One thing Harvick and Logano have done is they typically don’t engage their haters on social media. Logano said he enjoys the clever insults — “It’s kind of funny because some of them are pretty creative and I’m like, ‘You put a lot of thought into that one,'” Logano said — but hesitates to respond as Johnson has throughout his career.

“It’s funny when Jimmie does that, actually,” Logano said. “I look at it and don’t really see where it’s worth my time to have to stand up for myself for one of those haters. I’ve got more important things to do with my life than do that.

“Yes, it’s fun sometimes when you write back. Some of them are just so lost. They’re just so far out there. It’s like, ‘You have no idea.’ And I just think, ‘No, it’s not worth it. I’ll just keep doing what I’m doing.'”

If Logano, who has a three-race winning streak, keeps capturing trophies, Gordon said that could wear on Harvick more than the negativity, because Harvick and Logano have had an ongoing feud for years. Harvick also doesn’t have the luxury of any momentum as his average finish of 16.17 in the Chase ranks the worst among the eight still alive.

Logano will start from the pole Sunday. Harvick will start 12th.

“They’re kind of on the fence,” Gordon said about Harvick. “They’ve shown some weakness — not to mention I don’t think it sits well with him when Joey is doing well. It’s a double-whammy for him.

“But those guys have a great [team], and Kevin is really good at recovering and handling those kind of things.”

Logano needs to consider his attitude carefully, not because of fan hatred but in at least trying to keep from other drivers making his life miserable over the next four weeks. His former Joe Gibbs Racing teammate Kyle Busch isn’t reveling in Logano’s situation, where it’s not only fans but certain drivers who feel that he hasn’t raced clean and it could make these next three races miserable.

“I don’t enjoy it,” Busch said. “Because I know what it’s like to be in that situation. I know how stressful it can be. I don’t wish it on anybody.

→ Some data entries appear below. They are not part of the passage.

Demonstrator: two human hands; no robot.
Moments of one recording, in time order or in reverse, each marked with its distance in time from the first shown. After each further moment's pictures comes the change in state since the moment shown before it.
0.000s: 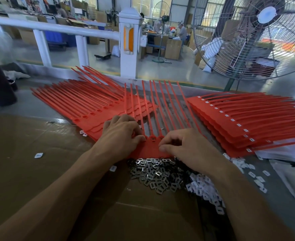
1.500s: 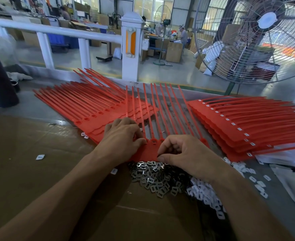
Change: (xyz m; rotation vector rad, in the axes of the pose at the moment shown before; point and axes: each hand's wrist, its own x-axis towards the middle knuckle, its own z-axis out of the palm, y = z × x) left_hand 0.002 -0.003 0.004 -0.007 0.010 0.008; right_hand -0.007 -0.008 -0.002 0.187 -0.141 0.005
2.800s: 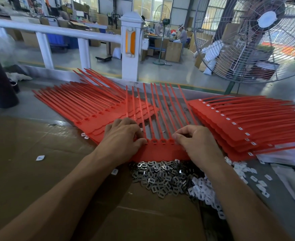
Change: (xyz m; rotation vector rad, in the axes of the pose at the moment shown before) left_hand -0.001 -0.001 0.000 0.005 -0.005 0.006; right_hand 0.022 0.020 -0.003 -0.060 0.504 0.198
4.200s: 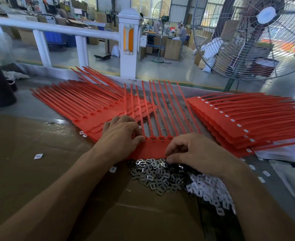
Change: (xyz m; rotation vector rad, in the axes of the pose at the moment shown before) left_hand 0.001 0.001 -0.001 -0.020 -0.011 -0.014; right_hand -0.014 -0.003 -0.026 -0.205 -0.505 -0.223
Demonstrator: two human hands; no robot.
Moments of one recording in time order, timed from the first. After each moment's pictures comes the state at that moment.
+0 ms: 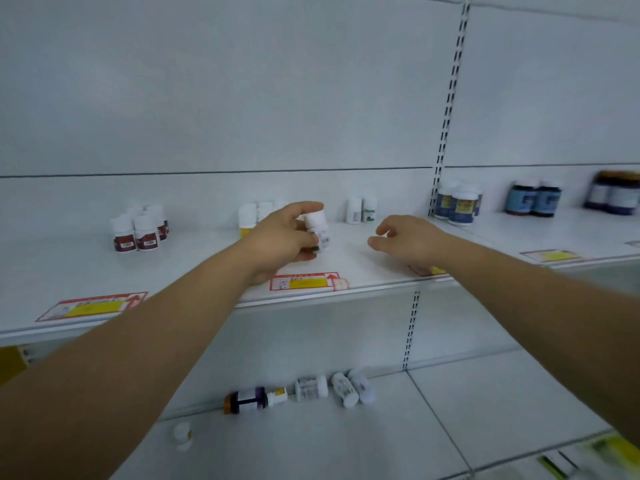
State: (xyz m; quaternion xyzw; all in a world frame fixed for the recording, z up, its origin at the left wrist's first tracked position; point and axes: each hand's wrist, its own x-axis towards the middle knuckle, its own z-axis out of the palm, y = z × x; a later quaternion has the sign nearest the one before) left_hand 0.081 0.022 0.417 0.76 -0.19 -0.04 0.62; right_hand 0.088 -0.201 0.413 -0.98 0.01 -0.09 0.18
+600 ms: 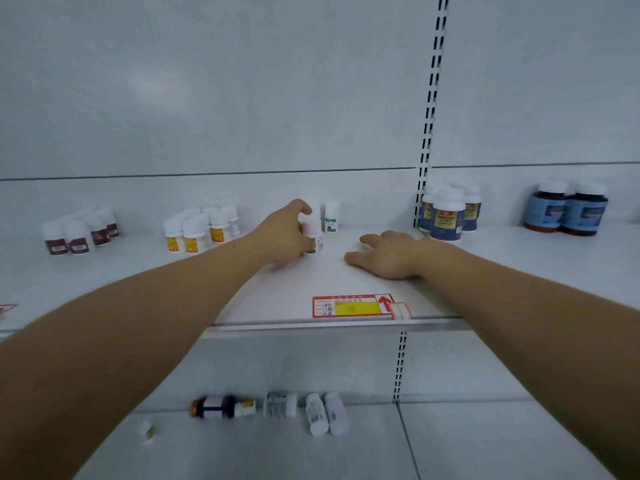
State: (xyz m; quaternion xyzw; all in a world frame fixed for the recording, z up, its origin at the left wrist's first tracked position) left_hand 0.170 -0.122 0.413 0.94 -0.09 0.09 0.32; right_hand 0.174 -0.315 0.400 -0.99 -0.07 0.06 0.05
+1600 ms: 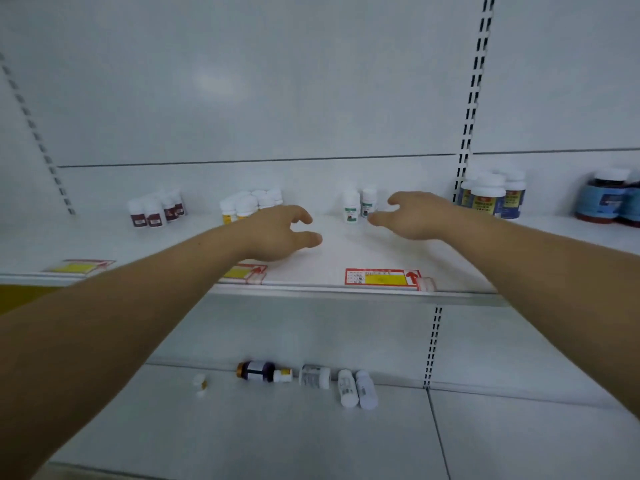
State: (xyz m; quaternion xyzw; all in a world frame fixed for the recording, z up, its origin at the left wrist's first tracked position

But it is a heck of a lot easier when it’s not you.”

Busch doesn’t think, though, that Harvick and Logano should not have too much trouble. They won’t need any sympathy or favors from other drivers to get to the front. They have been the fastest all season with Harvick leading 22.58 percent of all laps and Logano leading 12.65 percent.

“They’re just good enough to make it their own,” Busch said. “I don’t know that you necessarily need to sympathize with them. It’s a way of how this sport will run itself and we’ll race these three races and the top four will be the ones to move on to Homestead.”

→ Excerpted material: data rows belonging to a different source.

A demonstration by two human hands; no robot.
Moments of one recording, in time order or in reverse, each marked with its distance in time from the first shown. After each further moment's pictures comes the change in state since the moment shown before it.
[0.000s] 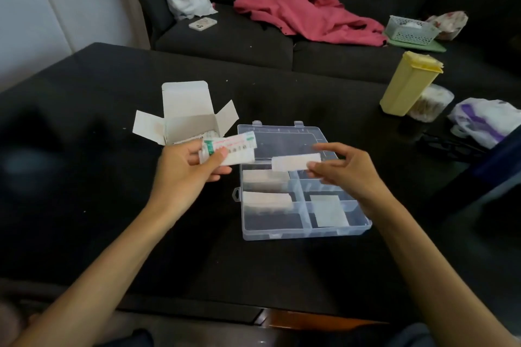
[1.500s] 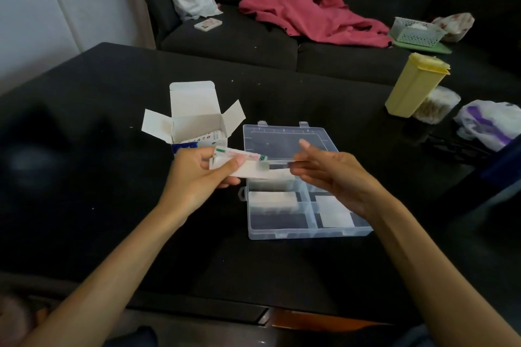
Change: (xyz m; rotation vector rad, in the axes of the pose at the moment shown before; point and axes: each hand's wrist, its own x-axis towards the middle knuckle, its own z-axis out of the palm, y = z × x) left_hand 0.000 -0.005 0.003 -0.009 -0.080 -0.032; right_hand -0.004 -0.015 0.018 0.255 -0.223 0.154
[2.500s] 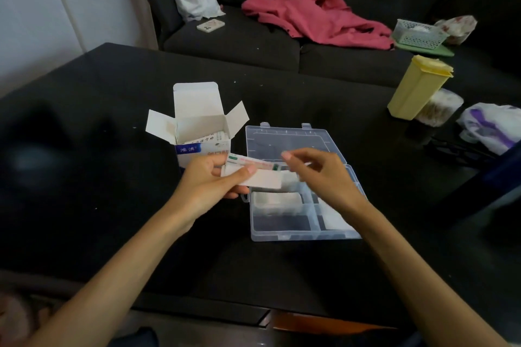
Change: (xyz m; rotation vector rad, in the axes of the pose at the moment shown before) left_hand -0.004 0.002 0.004 -0.006 -0.126 -0.110; right_hand 0.006 0.012 0.020 -0.514 0.095 -0.275
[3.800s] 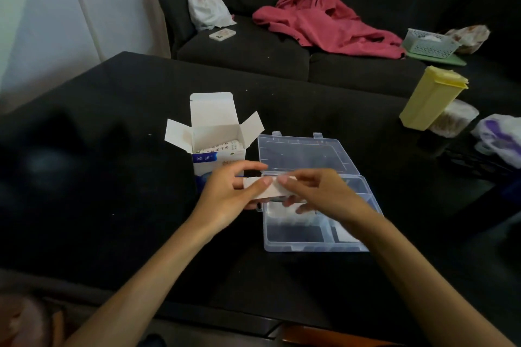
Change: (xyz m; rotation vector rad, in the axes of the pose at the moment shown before) left_hand -0.001 -0.002 0.004 -0.002 -0.047 0.097; right_hand 0.000 -0.016 0.011 0.170 -0.245 0.147
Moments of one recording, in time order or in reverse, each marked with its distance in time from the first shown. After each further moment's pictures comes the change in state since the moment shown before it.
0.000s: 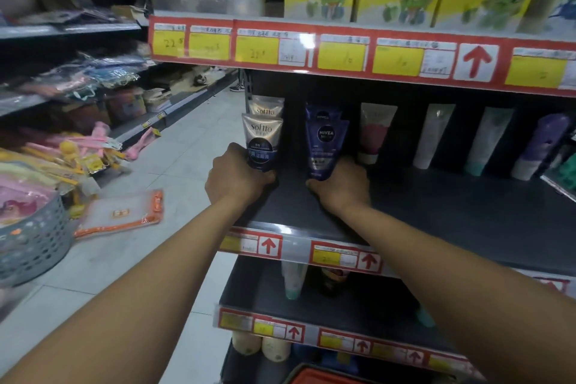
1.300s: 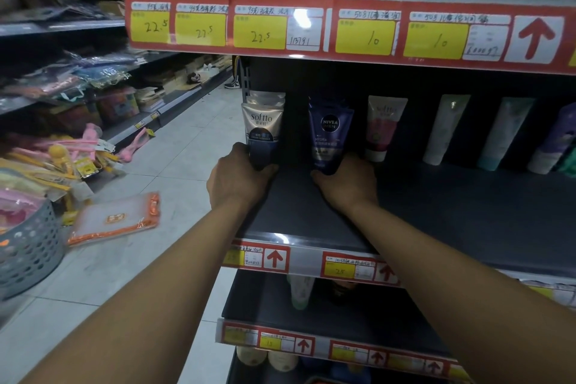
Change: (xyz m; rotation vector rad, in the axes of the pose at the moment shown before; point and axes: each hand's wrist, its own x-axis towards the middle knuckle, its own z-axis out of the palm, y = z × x) left_hand 0.033 -0.016 0.028 0.051 0.028 0.103; right_hand 0.014 -0.001 0.007 0.076 0.033 -0.057
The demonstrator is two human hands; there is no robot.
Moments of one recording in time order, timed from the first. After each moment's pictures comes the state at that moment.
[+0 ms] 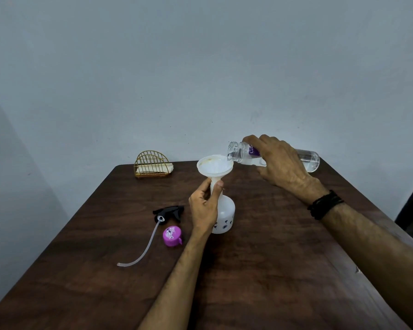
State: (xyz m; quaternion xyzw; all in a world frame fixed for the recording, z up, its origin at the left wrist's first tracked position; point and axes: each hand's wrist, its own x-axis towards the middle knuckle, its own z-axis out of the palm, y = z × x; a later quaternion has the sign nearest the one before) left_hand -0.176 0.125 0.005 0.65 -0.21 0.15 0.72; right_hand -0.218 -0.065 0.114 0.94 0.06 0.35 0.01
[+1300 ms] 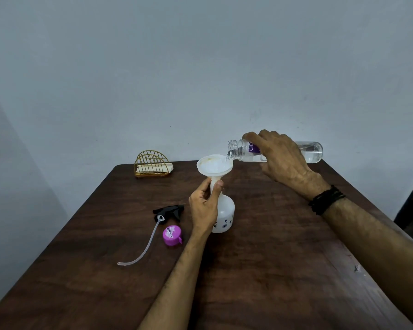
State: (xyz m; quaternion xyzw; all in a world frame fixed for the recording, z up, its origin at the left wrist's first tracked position) left_hand -0.174 0.124 0.001 0.65 -0.21 0.14 0.72; right_hand -0.218 -0.068 0.124 0.94 0.06 0.34 0.04
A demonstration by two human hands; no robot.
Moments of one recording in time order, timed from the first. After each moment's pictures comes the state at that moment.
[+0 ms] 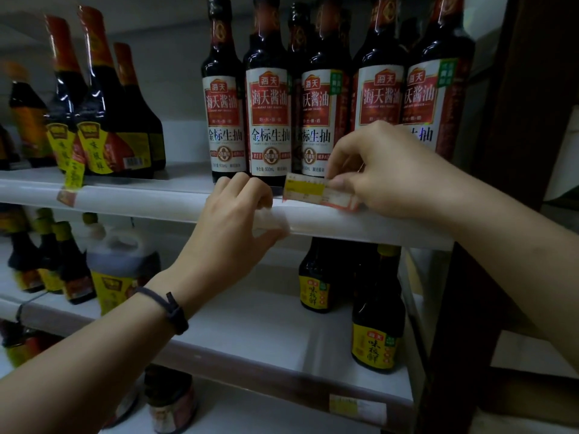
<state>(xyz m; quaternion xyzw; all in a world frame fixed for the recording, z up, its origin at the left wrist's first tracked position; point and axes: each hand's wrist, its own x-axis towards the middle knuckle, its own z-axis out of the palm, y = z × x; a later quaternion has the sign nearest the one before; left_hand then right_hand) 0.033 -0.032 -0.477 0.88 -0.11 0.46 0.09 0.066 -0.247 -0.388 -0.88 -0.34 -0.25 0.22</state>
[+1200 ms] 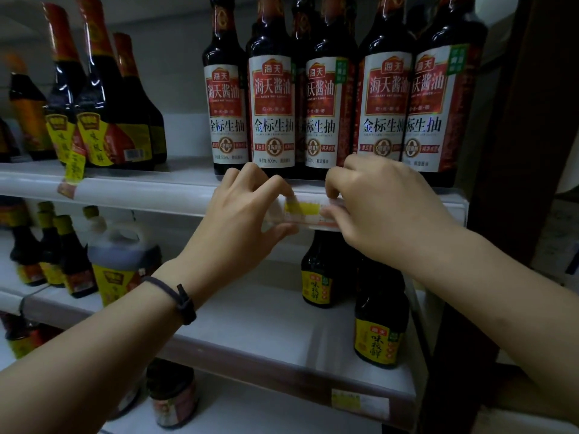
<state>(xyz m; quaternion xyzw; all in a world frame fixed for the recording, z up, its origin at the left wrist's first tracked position) 0.038 -0.035 -0.479 0.89 -0.12 0.44 0.04 0.058 -0.238 -0.435 -0.83 -0.35 -0.42 0.04</state>
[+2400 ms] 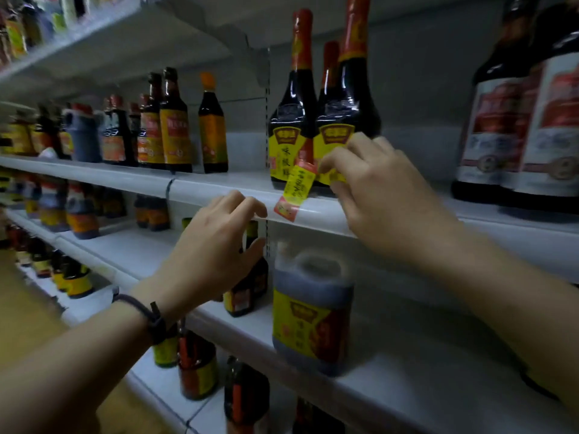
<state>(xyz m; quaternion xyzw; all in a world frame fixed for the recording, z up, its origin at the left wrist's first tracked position) -0.038 0.320 -0.494 0.91 0.03 0.42 -0.04 0.064 0.111 -0.427 -0.75 -0.46 -0.44 0.14</state>
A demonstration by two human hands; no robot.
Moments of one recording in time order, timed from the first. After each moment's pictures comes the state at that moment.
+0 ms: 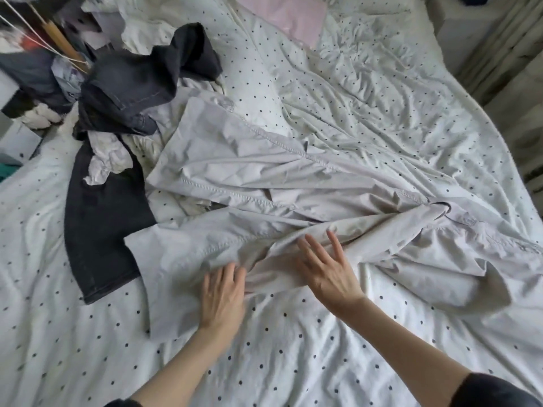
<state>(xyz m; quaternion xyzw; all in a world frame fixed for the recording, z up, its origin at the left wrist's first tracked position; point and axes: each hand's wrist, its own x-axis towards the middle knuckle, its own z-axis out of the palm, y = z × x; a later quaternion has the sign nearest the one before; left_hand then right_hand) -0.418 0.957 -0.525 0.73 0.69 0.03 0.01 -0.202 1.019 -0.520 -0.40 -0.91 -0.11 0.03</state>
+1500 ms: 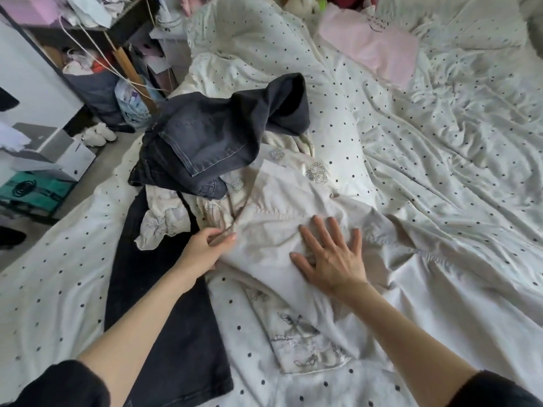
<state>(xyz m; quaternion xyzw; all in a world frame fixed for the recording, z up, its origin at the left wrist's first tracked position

Logano said the key isn’t worrying about the sport running itself. It’s about worrying about his own self and keeping any negativity on the outside from penetrating the team cohesiveness. Harvick called the Chase elimination format “a more cut-throat system.” For Logano, that means he has to do his own thing and not worry about Kenseth or others retaliating against him.

“The way he thinks is totally up to him and I respect it, but the only thing I can really control is the speed in my race car and working with my race team,” Logano said. “As long as we do that, that’s all we can do and whatever happens, happens. We’ll be able to move forward and stick together as a team.

“I know one thing, none of this will break our team apart. We’re that strong of a team that I feel like we can recover from about anything. I feel that confident in everything we’re doing right now, so the main thing is don’t let stuff like that be a distraction because that can tear apart a team.”